Dicos is the Chinese equivalent of McDonalds or KFC. I often pop in for a cheap coffee while waiting to pick up JD from Kindergarten. Yesterday I noticed that the staff door has a strange board along the bottom that the off-duty workers have to step over. Some have said it's to stop rats but this is the staff rest room, not the actual kitchens on the floor below (which are open plan). Very odd.
Even urban cities in China have the occasional wildlife surprises. I found this 20cm long beauty by the door of our flat yesterday. I moved it to some nearby bushes to give it a chance of survival and it was still there when JD returned form Kindergarten, much to his delight. Although stick insects are renowned for their slow moving I think this one was especially lethargic due to the recent cold snap here. Otherwise he looked pretty healthy.

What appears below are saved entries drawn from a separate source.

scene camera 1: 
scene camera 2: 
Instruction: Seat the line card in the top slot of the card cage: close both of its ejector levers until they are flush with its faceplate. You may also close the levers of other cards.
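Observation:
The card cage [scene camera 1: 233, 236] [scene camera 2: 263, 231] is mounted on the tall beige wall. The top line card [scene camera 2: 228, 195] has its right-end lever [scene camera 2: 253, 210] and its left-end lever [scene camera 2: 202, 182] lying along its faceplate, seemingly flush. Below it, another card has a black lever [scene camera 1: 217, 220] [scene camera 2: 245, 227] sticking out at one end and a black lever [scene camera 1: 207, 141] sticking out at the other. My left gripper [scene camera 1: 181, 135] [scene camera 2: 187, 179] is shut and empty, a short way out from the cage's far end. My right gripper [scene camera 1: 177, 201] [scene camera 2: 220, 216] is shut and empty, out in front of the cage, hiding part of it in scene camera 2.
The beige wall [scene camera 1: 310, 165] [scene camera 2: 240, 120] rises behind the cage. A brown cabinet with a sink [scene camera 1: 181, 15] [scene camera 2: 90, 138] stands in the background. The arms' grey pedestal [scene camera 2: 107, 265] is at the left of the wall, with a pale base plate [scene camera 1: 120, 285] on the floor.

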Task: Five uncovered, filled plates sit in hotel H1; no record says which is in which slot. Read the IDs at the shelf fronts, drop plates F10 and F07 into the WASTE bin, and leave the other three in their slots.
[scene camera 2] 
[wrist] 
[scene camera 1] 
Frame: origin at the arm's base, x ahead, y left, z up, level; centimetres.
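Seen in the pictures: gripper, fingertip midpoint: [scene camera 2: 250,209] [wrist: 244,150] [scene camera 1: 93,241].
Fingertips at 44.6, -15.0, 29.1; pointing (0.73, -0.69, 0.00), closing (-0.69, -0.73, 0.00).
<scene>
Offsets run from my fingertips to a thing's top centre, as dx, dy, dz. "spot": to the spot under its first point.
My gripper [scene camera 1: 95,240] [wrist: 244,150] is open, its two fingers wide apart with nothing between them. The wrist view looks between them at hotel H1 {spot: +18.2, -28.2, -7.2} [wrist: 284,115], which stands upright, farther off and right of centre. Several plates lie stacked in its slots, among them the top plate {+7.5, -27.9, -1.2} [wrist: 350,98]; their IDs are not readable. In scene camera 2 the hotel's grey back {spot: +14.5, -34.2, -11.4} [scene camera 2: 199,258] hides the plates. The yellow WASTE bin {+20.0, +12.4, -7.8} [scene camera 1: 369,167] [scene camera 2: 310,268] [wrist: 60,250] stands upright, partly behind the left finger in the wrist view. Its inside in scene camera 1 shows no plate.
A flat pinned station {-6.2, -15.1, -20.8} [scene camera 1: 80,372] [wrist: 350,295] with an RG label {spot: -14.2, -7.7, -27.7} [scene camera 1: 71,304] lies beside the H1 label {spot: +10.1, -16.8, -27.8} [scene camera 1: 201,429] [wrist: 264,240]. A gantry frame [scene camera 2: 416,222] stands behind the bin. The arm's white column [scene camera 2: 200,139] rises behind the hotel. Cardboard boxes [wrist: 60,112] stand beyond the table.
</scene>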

We've had bucketloads of rain every day here recently. Talk of droughts from a few years ago are long forgotten! But we were cheered up yesterday evening by the most amazing (double) rainbow - the clearest I've ever seen. This [right] was the view from my flat - photos don't do justice to the brightness and clarity of the colours. Students at my University had even better views [below] with the full arc on display. Very impressive indeed.
JD and I made some new friends yesterday. The Mum is a teacher of Vietnamese at my University, with a Chinese husband. Their two kids are a little older and little younger than JD which made for perfect playmates. The common language in JD's bedroom was Chinese, whilst for us adults, English. We shared a nice buffet lunch and chatted for many hours. I did wonder if they were winding me up about their English names - Grass, Plane and Boat!?

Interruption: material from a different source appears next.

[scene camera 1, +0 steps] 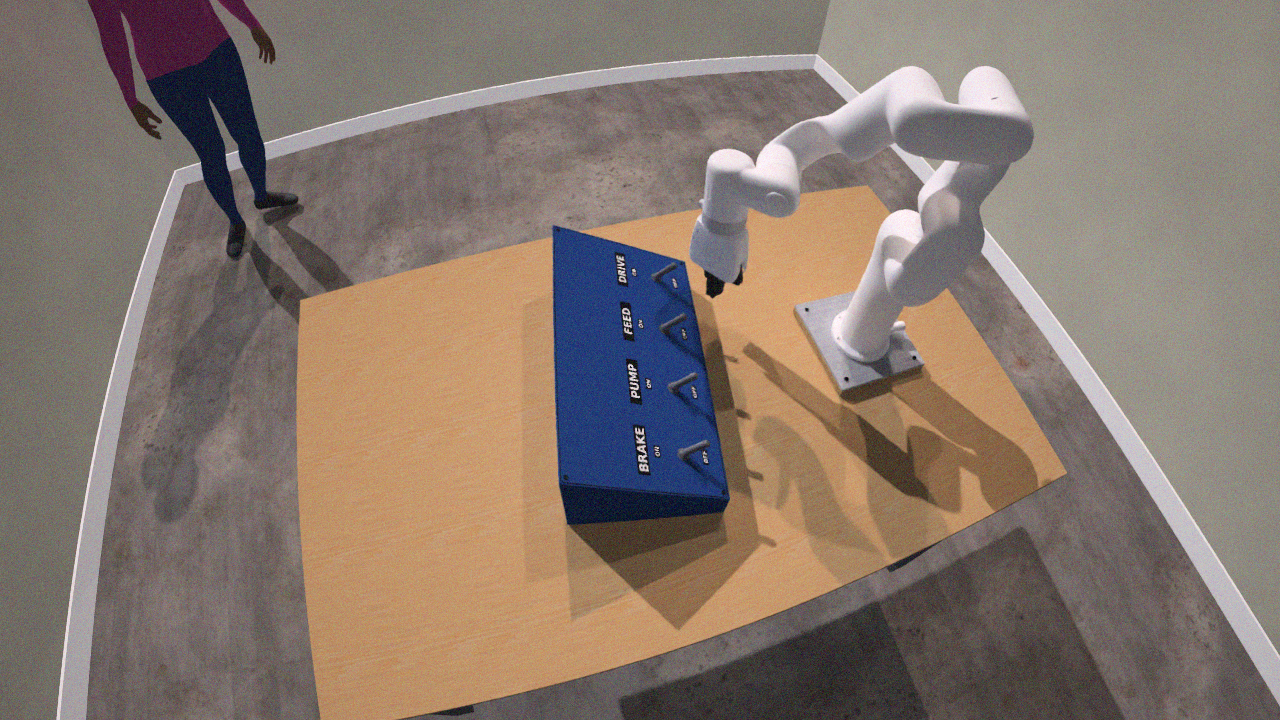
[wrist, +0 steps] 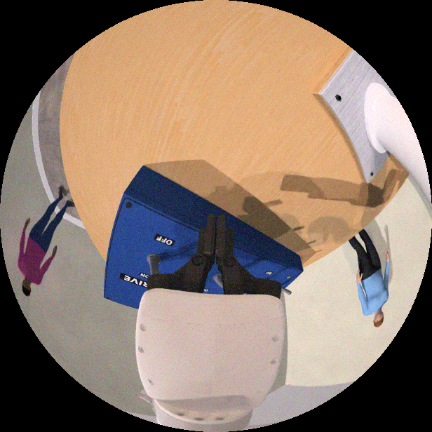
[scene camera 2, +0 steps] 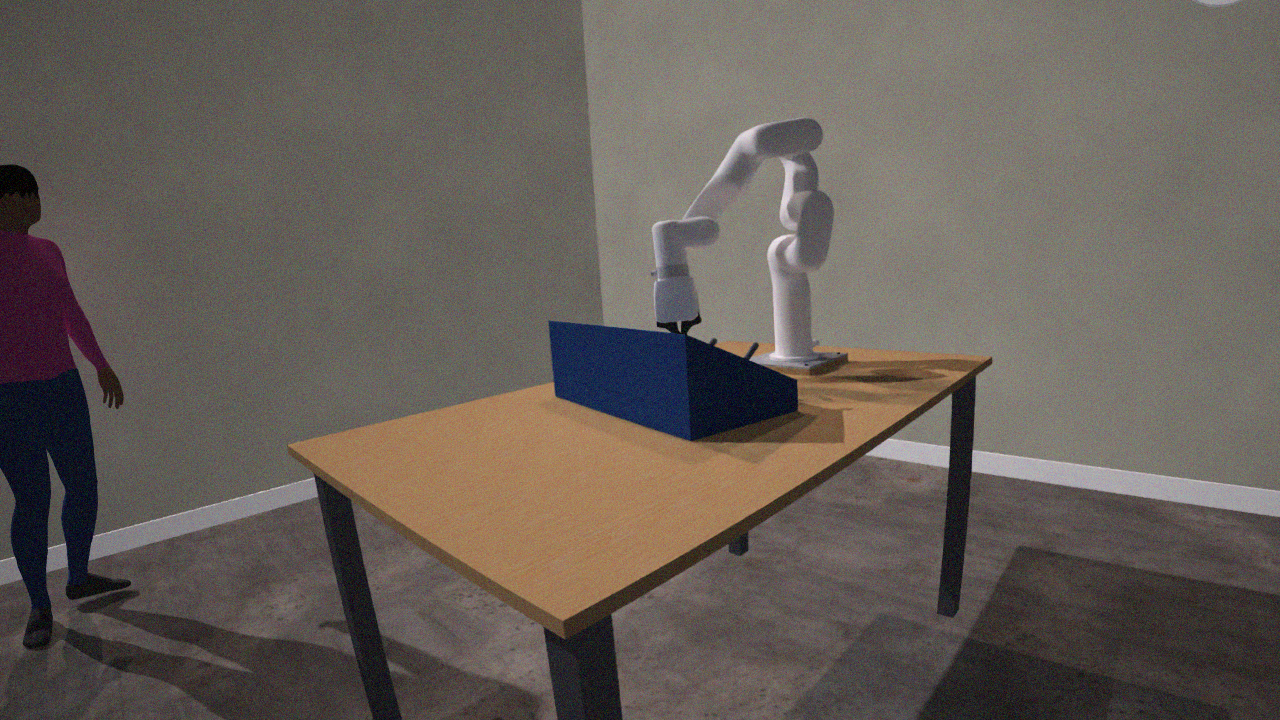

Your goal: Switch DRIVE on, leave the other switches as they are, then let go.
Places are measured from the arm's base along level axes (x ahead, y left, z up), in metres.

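Pixels of known places: gripper, fingertip midpoint: [scene camera 1: 714, 292]; arm's base, origin of the base link: [scene camera 1: 860, 336] [scene camera 2: 794, 357].
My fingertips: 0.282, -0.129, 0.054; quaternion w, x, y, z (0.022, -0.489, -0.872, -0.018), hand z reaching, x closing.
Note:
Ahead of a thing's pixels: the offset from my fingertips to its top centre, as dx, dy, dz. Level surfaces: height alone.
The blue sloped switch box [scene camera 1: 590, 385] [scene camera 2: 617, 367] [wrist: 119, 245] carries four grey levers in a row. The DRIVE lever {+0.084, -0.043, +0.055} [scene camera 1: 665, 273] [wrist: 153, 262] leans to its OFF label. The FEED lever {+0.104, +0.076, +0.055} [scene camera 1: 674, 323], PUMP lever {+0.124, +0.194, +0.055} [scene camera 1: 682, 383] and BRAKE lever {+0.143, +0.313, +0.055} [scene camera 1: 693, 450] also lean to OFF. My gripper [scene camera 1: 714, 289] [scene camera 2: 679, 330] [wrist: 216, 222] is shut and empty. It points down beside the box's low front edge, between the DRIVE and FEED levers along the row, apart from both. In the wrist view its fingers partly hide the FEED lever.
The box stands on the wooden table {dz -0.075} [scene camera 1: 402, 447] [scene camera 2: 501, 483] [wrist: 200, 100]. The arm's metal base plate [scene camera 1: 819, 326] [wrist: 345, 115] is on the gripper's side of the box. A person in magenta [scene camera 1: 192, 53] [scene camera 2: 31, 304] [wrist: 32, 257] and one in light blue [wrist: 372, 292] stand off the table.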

This week is a Chinese National Holiday celebrating the founding of the People's Republic of China on 1st October 1949. This T-shirt sums up the prevailing mood in China these days. Whereas in the West there is a clear distinction between Country and Government, it is very blurred here and often to love one's leaders means to love one's country and vice versa. It's certainly an "interesting" viewpoint, if a bit worrying at times!

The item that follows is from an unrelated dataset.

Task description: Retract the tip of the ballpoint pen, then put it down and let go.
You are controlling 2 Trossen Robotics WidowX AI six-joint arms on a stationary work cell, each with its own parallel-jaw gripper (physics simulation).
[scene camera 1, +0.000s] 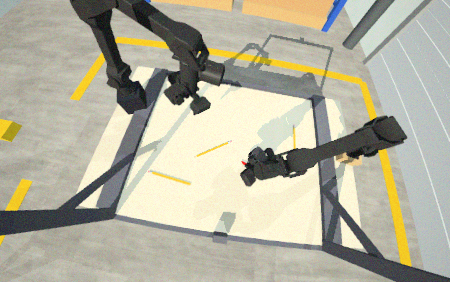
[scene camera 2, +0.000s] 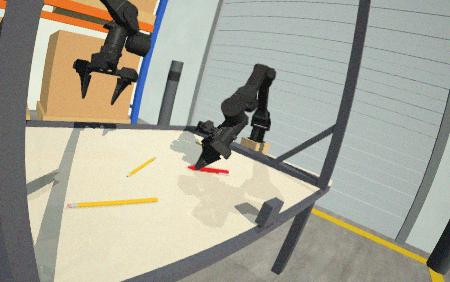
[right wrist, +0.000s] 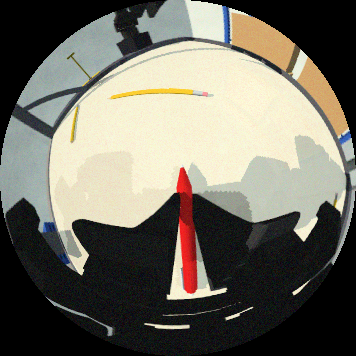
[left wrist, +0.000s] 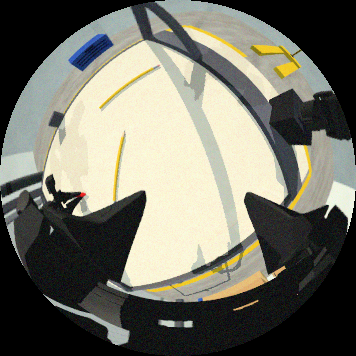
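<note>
The red ballpoint pen is between the fingers of my right gripper, which is shut on it near the tabletop. In the right wrist view its tapered end points away from the gripper and its clip end lies nearer the palm; whether the writing tip is out is too small to tell. In scene camera 1 the right gripper hides most of the pen. My left gripper is open and empty, above the table's far left part in scene camera 1.
One yellow pencil lies near the table's middle. A second pencil lies lower left in scene camera 1, and a third pencil lies beyond the right arm. Dark frame bars edge the table.
</note>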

When I'm preparing a lesson for my University students I always try, amongst the grammar, vocabulary and pair work, to have one or activities which are more a bit memorable, enjoyable and fun. Thus, last week I had a song for them to listen to [see above] whilst arranging lyrics which had been cut into strips. On Friday, my class of fifty were moving around the classroom [see below] trying to match English shop names with Chinese shop names and pictures of things you can buy there. And today we had an auction where teams could bid for sentences - but only ones without any English mistakes were of value.
This Monday coming is Mid-Autumn Festival in China, so yesterday my University organised an activity for the foreign teachers to make traditional mooncakes.
Sadly, only three teachers turned up for it (myself a Vietnamese and a Burmese) but it was fun and, once packaged, the cakes looked pretty impressive. However, I'll let JD try once first before I risk anything!